It’s Official: Environmentalism Is the New Religion
Robert Nelson, in the Independent Institute’s recent book, The New Holy Wars, points out that environmental religion owes its moral activism, ascetic discipline, reverence for nature, and fallen view of man to the Protestant theology of John Calvin.
Manhattan’s new Church of Earthalujah is perhaps the most striking—though hardly rare—expression of this new religion. Its leader, the Rev. Billy, outlined the church’s purpose and practices in this recent interview.

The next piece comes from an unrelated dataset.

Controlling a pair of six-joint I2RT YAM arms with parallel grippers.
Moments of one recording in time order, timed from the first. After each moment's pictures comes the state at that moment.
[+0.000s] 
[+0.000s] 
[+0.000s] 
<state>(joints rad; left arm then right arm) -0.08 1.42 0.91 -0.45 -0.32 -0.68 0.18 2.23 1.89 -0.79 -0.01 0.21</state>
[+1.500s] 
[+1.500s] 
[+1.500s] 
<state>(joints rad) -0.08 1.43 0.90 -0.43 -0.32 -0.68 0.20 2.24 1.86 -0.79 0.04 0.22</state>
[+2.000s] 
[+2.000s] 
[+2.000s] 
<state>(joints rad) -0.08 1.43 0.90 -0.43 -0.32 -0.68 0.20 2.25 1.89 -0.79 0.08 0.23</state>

Asked about influences in his life, Rev. Billy reminisced on the importance of his high school creative writing teacher:
I moved to the East Coast with his family for a bit to get out of a tough Midwestern Calvinist situation.

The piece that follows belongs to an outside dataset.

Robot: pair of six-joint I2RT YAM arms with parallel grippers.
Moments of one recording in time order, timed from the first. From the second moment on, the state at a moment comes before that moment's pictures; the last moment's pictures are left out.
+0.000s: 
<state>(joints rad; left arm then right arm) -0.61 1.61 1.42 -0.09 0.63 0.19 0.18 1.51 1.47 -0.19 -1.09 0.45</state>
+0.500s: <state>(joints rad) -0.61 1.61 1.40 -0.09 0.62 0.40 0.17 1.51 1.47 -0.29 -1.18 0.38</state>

The tenets of the Church of Earthalujah are based on the view that:
…these freak storms and tsunamis and flocks of blackbirds are not a coincidence—it’s the Earth talking to us. The Earth’s physical systems are in revolt.
Their faith is practiced both in church:
Every Sunday we have a devil and a saint, and the holy writ is the Earth. We have sermons and songs. Scientists give talks.
And on the street:
Friends give us soil from mountains that have been strip-mined and we go into bank lobbies like Chase and Union Bank as if we’ve been invited by an art curator and we sculpt dirt peaks and sing, then exorcise the demon out of the ATMs.

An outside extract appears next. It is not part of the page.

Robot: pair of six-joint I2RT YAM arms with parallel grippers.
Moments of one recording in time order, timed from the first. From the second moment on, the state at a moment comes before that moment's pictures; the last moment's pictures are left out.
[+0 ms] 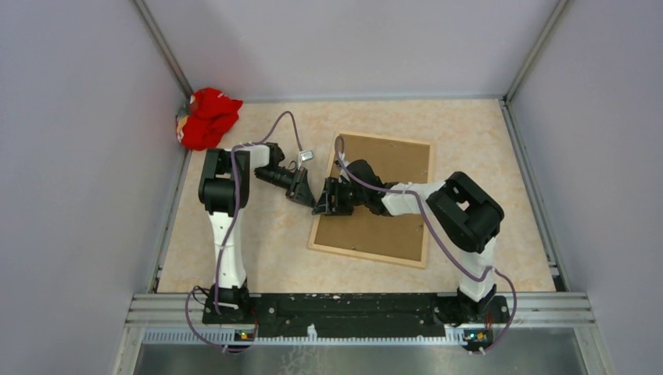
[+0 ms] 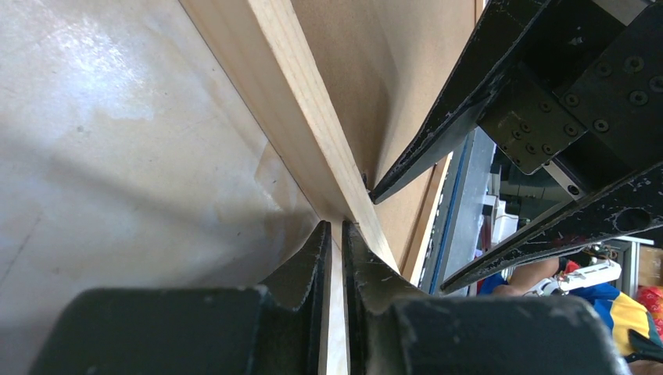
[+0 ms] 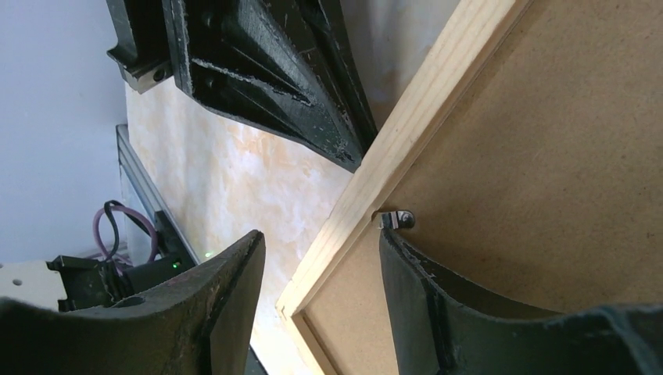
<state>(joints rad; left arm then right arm) -0.13 2.27 1.46 -0.93 1.15 0.51 0.78 1.93 1.04 0.25 -0.40 0.79</state>
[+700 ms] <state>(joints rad) -0.15 2.27 1.50 -0.96 1.13 0.52 0.75 1.94 1.05 0.28 -0.41 0.87</state>
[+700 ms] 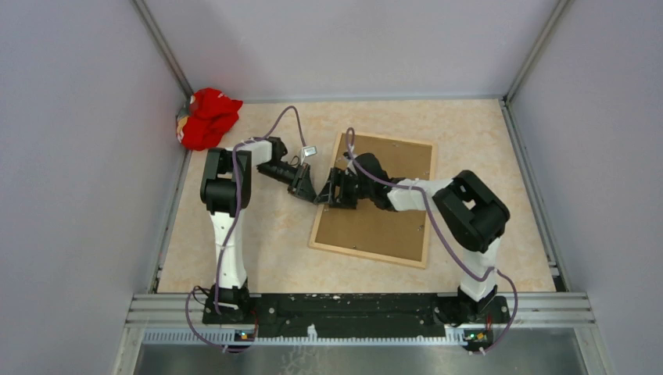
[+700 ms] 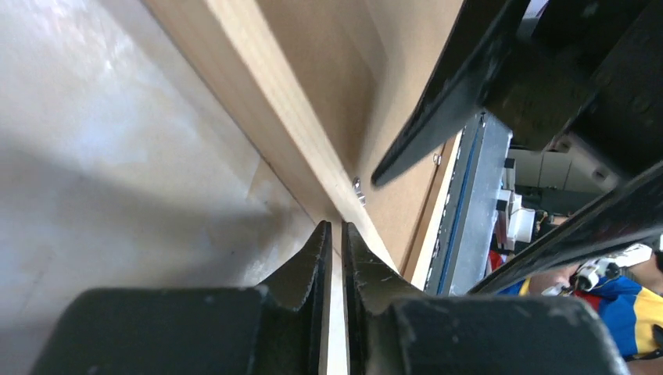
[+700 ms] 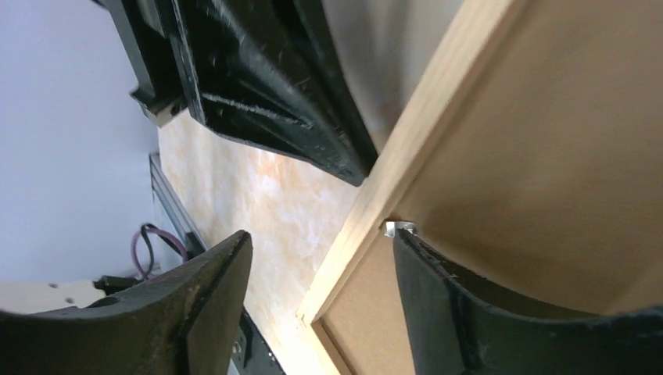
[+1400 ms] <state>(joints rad) -0.15 2.31 1.73 -0.96 1.14 0.45 0.28 2.02 1.37 0.01 -0.23 0.69</state>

One might be tempted to laugh off such “performance art,” were it not that so many apparently find such tactics absolutely mesmerizing:
…we talked to many middle managers in the lobby at JP Morgan, and now that bank is in negotiations with Rainforest Action Network in San Francisco over their environmental policies.
When corporate policy—not to mention international economic and public policy—is based on faith over fact, may Heaven help us all.